Can Madonna Still Win an Oscar for ‘W.E.’?
The reviews are in! Verdict: “W.E.,” Madonna’s second directorial effort (set for release in early 2012), is apparently the latest in her long string of cinematic disasters.
The film, which, in part, chronicles the romance of American divorcee Wallis Simpson and Britain’s King Edward VIII (sidebar players in the most recent Best Picture Oscar winner, “The King’s Speech”), has earned a 30 percent rating on Rotten Tomatoes, which is dangerously close to “Twilight: Breaking Dawn Part 1″ territory (26 percent).
What an extraordinarily silly, preening, fatally mishandled film this is,” sniffed the Guardian in a one-star review, while the Los Angeles Times wished Madonna would “find other creative outlets for those times when she’s bored with the pop-star life.
Despite its sound critical drubbing, the members of the Hollywood Foreign Press were impressed enough to give the film two Golden Globe nominations, for Best Original Score and Best Original Song for “Masterpiece,” which plays as the “W.E.” credits roll. Those might not be as impressive as Best Actress in Motion Picture Comedy Or Musical — the category Madonna won for “Evita” in 1997 — but two nominations are certainly better than none.
In the Best Original Song category, she’ll face big-name competition from Elton John (“Hello Hello” from “Gnomeo and Juliet”), Chris Cornell (“The Keeper” from “Machine Gun Preacher”), Mary J. Blige (“The Living Proof” from “The Help”) and Glenn Close (the Sinead O’Connor-sung “Lay My Head Down,” for which Close wrote the lyrics, from “Albert Nobbs”).
And what about the song? It’s throwback Madonna — shades of her 1998 single “The Power of Good-bye” and the acoustic tracks on “Music,” her 2000 album — but it’s hardly throwaway.

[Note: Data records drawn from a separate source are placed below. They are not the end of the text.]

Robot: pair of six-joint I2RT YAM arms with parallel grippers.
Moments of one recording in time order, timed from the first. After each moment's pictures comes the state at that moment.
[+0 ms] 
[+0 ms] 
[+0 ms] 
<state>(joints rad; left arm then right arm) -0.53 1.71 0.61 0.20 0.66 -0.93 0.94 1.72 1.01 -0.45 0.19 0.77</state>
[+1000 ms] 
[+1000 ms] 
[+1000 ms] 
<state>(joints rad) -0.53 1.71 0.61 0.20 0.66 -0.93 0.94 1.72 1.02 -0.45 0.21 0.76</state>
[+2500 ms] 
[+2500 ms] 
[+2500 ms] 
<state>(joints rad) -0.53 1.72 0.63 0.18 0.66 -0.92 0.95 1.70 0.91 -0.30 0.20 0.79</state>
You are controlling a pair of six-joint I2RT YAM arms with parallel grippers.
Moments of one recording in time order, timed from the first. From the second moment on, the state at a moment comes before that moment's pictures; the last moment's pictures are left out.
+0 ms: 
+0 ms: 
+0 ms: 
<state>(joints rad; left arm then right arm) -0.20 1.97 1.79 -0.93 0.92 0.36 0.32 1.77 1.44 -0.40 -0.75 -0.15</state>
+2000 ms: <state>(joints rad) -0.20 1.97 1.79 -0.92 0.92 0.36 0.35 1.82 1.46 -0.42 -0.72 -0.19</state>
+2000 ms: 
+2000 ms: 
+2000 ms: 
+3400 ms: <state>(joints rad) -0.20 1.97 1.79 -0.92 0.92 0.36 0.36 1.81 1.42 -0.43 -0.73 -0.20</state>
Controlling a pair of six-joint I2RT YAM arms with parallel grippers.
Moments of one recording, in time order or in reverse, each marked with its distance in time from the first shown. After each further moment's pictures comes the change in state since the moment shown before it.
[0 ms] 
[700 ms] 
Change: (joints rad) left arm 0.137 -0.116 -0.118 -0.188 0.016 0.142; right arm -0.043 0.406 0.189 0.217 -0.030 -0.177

Though it’s a lovely tune, its chart chances in this age of Gaga might be practically nil. (If we were stuck in the ’90s, “Masterpiece” probably already would be No. 1 on the Hot 100.) But then, so were those of Annie Lennox’s “Into the West” (from “The Lord of the Rings: Return of the King”), and that song still went on to win the Best Original Song Oscar in 2004.
Though the 2012 Academy Award nominees won’t be announced until January 24, if I had to pick an Oscar frontrunner from among the GG nominees, I’d go with Elton John, who already has an Academy Award for “Can You Feel the Love Tonight” from “The Lion King,” or Mary J. Blige, whose song is from a Best Picture contender and who has the sort of widespread industry respect that Madonna has never been able to muster, despite decades of gold and multi-platinum success and induction into the Rock and Roll Hall of Fame.
Or maybe they’ll want to toss this bone to the shockingly Oscar-less Glenn Close, who’ll likely be nominated for Best Actress but has increasingly slimming chances of winning in that category. This could be the Academy’s way of thanking Close for her decades of cinematic service.
But it’s an honor just to be nominated for a Best Original Song Oscar, and if Madonna can pull that one off, she’ll finally have some legitimate validation in Hollywood, even in “W.E.” sells even fewer tickets than “Swept Away.”